Every line below should come back exactly as written, though the pictures stay out.
━━━━━ Supplied information
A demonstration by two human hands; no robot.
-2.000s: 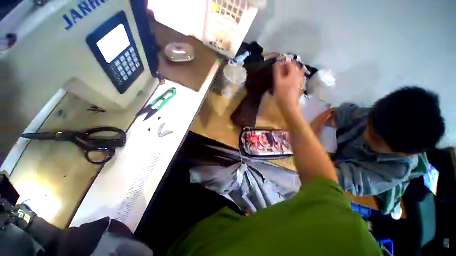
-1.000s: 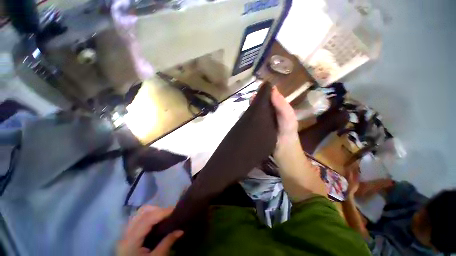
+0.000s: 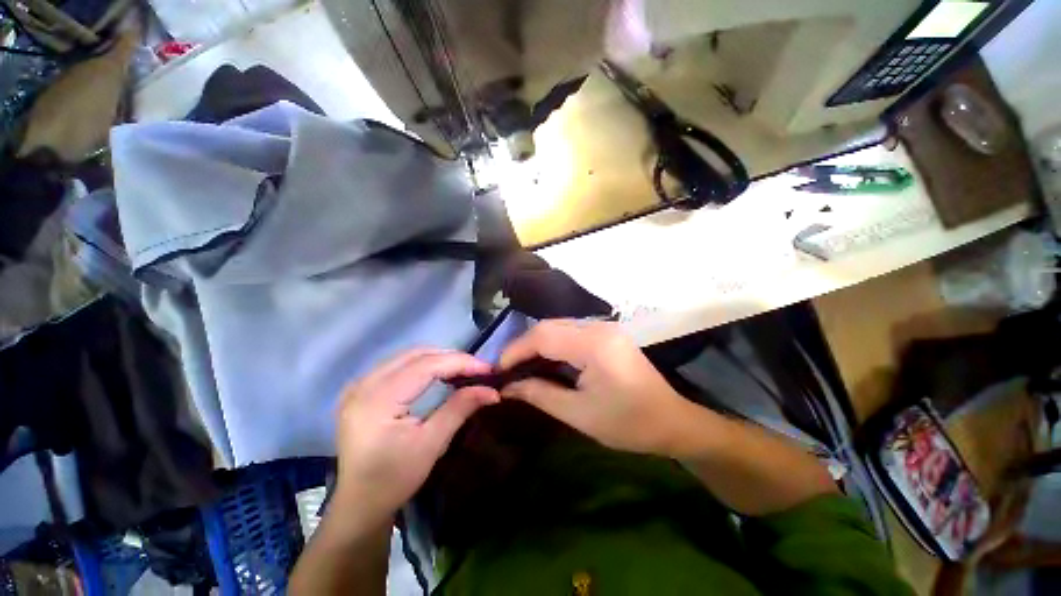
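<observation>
The grey-blue fabric panel (image 3: 337, 291) lies heaped left of the needle and hangs over the table's front edge. Dark cloth (image 3: 535, 279) lies beside it below the presser foot (image 3: 481, 167). My left hand (image 3: 401, 425) and my right hand (image 3: 599, 384) meet in front of my body and pinch the edge of a dark brown piece (image 3: 489, 448) between fingertips. A small bit of grey-blue cloth shows at my fingers. Most of the dark piece is hard to tell from the shadow beneath.
Black shears (image 3: 692, 157) lie on the machine bed. Green snips (image 3: 861, 178) and a small angled metal piece (image 3: 814, 241) lie on the white table. A flat case with a reddish picture (image 3: 931, 472) is at lower right. Blue baskets (image 3: 262, 524) stand below left.
My right hand has gone from reaching over the side table to the front of my body with the dark piece. Both hands have come together on it. The view has turned left.
</observation>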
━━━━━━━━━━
*Expected answer*
A demonstration by two human hands; no robot.
-2.000s: 
-1.000s: 
+0.000s: 
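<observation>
The grey-blue fabric panel (image 3: 337, 291) lies heaped left of the needle and hangs over the table's front edge. Dark cloth (image 3: 535, 279) lies beside it below the presser foot (image 3: 481, 167). My left hand (image 3: 401, 425) and my right hand (image 3: 599, 384) meet in front of my body and pinch the edge of a dark brown piece (image 3: 489, 448) between fingertips. A small bit of grey-blue cloth shows at my fingers. Most of the dark piece is hard to tell from the shadow beneath.
Black shears (image 3: 692, 157) lie on the machine bed. Green snips (image 3: 861, 178) and a small angled metal piece (image 3: 814, 241) lie on the white table. A flat case with a reddish picture (image 3: 931, 472) is at lower right. Blue baskets (image 3: 262, 524) stand below left.
My right hand has gone from reaching over the side table to the front of my body with the dark piece. Both hands have come together on it. The view has turned left.
</observation>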

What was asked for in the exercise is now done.